Raspberry Pi Zero – Raspberry Pi’s latest micro-computer costs just $5
The Raspberry Pi Foundation on Thursday launched their latest model, the Raspberry Pi Zero, for the price of just $5. More than 5m of its microcomputers have been sold across the world, leading the company to call itself UK’s most successful computer maker.
Like other Raspberry Pi A (+) / B (+), there’s 512MB of LPDDR2 RAM, as on the B +. The Raspberry Pi Zero is powered by a Broadcom BCM2835 (the same SoC in the Raspberry Pi 1), with a 1GHz ARM11 CPU core. The ARM CPU, according to the Foundation, is 40 percent faster than the original Raspberry Pi 1 Models A, A+, B, and B+.
The connector includes a microSD slot, two micro USB sockets (one for power supply), a mini HDMI socket that can output at 1080p60. Perhaps most importantly, though, the Zero has 40 GPIO pins with the same pinout as the Model A+, B+, and 2B. There’s also some headers for RCA composite video out. It measures a petite 65 x 30 x 5mm(half the size of a credit card).
The Raspberry Pi Zero will be bundled as a cover gift on the Raspberry Pi’s MagPi magazine, the December issue includes a Pi Zero as a free cover gift. Making it not only the cheapest computer ever assembled, but also the first one to be given away for free in this fashion.
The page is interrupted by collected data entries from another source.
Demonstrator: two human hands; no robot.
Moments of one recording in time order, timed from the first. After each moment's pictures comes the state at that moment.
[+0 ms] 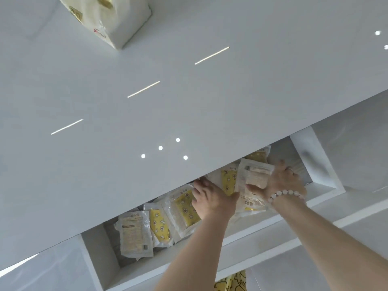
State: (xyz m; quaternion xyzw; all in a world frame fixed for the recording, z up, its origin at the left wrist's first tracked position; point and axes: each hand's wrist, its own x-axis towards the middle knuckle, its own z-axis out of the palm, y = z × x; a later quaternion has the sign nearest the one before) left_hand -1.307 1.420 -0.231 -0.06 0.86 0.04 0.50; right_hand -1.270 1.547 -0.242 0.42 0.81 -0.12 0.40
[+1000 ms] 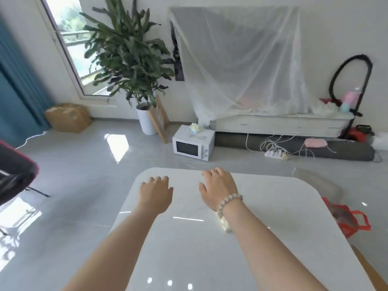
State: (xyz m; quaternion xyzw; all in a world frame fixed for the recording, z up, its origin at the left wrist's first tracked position) left_hand -1.473 1.160 0.327 -0.02 1.00 -0.03 0.01; right_hand -1.477 1.336 0.346 -0.16 0.98 -0.06 -0.05
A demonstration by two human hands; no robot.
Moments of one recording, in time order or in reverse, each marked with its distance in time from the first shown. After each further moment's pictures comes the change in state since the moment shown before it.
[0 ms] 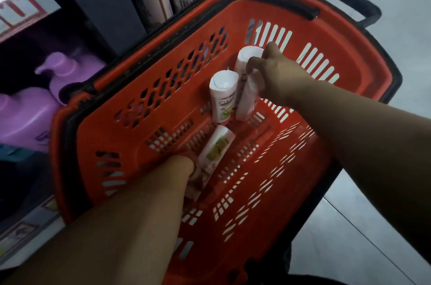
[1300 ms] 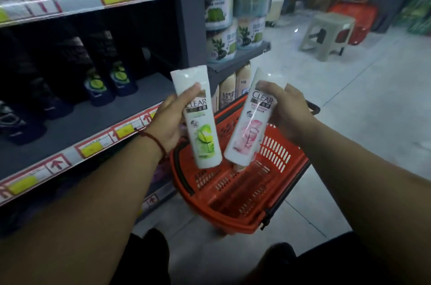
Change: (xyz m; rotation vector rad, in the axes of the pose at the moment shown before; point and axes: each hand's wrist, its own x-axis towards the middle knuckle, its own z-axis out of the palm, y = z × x) left_hand -0.335 -0.113 -0.087 -1.614 0.640 0.861; right_hand -0.154 -0.136 -0.175 1.642 0.345 0.108
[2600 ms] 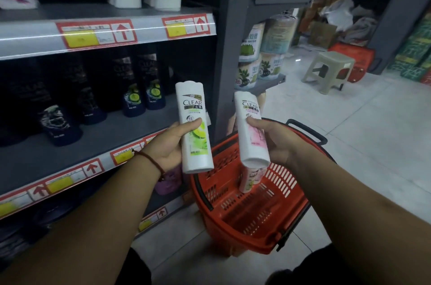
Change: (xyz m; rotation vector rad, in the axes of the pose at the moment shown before) left_hand -0.015 0.007 -0.079 -0.254 -0.115 -0.139; right_hand -0.008 -0.001 0.073 0.094 -0.186 0.444
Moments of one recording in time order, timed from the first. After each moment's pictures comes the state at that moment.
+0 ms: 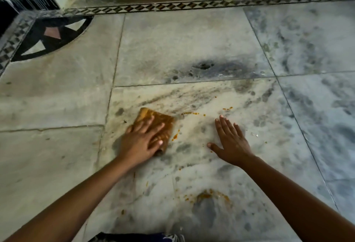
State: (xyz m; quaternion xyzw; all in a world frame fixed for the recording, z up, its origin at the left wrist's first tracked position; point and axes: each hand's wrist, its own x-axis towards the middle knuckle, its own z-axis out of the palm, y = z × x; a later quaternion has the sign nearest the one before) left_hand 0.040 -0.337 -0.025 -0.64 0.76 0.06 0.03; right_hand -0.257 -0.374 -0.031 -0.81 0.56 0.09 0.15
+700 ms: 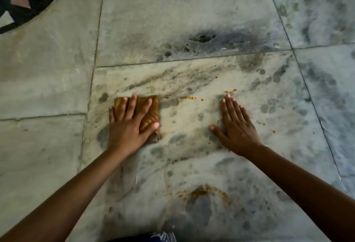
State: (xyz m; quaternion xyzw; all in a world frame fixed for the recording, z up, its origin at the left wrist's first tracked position) left_hand 0.034 -0.351 -0.049 -0.72 0.69 0.09 0.03; right_hand -0.272 -0.387 -0.058 -0.80 0.58 0.01 0.15
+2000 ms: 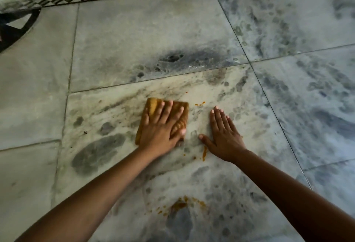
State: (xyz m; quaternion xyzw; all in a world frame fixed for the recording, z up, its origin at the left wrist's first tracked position) left_hand -0.093 -0.399 -0.045 -0.61 0.79 0.08 0.04; right_hand -0.309 -0.387 -0.051 -0.77 0.62 0.05 0.16
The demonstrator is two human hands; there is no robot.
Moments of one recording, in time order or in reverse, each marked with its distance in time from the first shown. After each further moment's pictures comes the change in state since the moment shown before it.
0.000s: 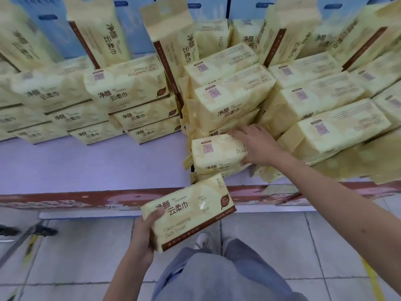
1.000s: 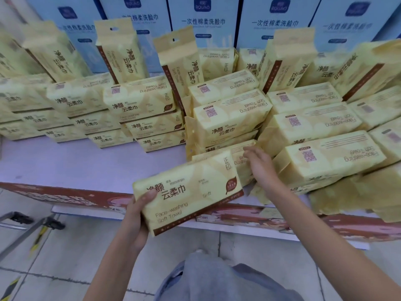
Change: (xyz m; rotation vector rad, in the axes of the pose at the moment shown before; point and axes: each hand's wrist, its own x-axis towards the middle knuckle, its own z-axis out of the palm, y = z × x) left_hand -0.030 0.037 0.059 -0.101 -0.136 0.324; right_hand -0.041 -0.016 -0.026 1.353 0.208 0.514
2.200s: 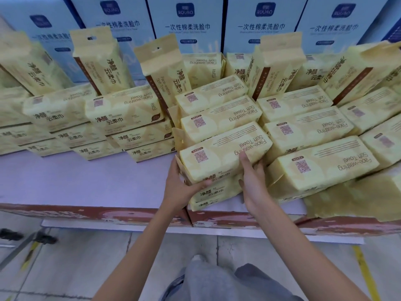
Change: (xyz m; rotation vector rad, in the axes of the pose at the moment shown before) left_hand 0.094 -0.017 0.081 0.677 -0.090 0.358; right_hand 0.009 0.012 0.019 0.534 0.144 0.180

The full specs of the Raspberry Pi Zero
- Broadcom BCM2835 application processor
- 1GHz ARM11 core (40 percent faster than Raspberry Pi 1)
- 512MB of LPDDR2 SDRAM
- Micro-SD card slot
- MiniHDMI socket for 1080p60 video output
- Micro-USB sockets for data and power
- An unpopulated 40-pin GPIO header
- Identical pinout to Model A+/B+/2B
- An unpopulated composite video header
- “Smallest ever” form factor (65mm x 30mm x 5mm)
The Raspberry Pi Zero runs on a free version of the Linux operating system, Raspbian, which when installed opens a Windows-style graphic interface with a basic desktop and menu, with access to programs and settings. It should also be fully compatible with most existing Raspberry Pi software and projects.
The Raspberry Pi Zero is available at electronics-learning website Adafruit. Micro Center is also stocking it, and it is being offered on Raspberry Pi’s own website.
“We really hope this is going to get those last few people in the door and involved in computer programming,” says Pi co-founder Eben Upton in a video (embedded below) announcing the Pi Zero.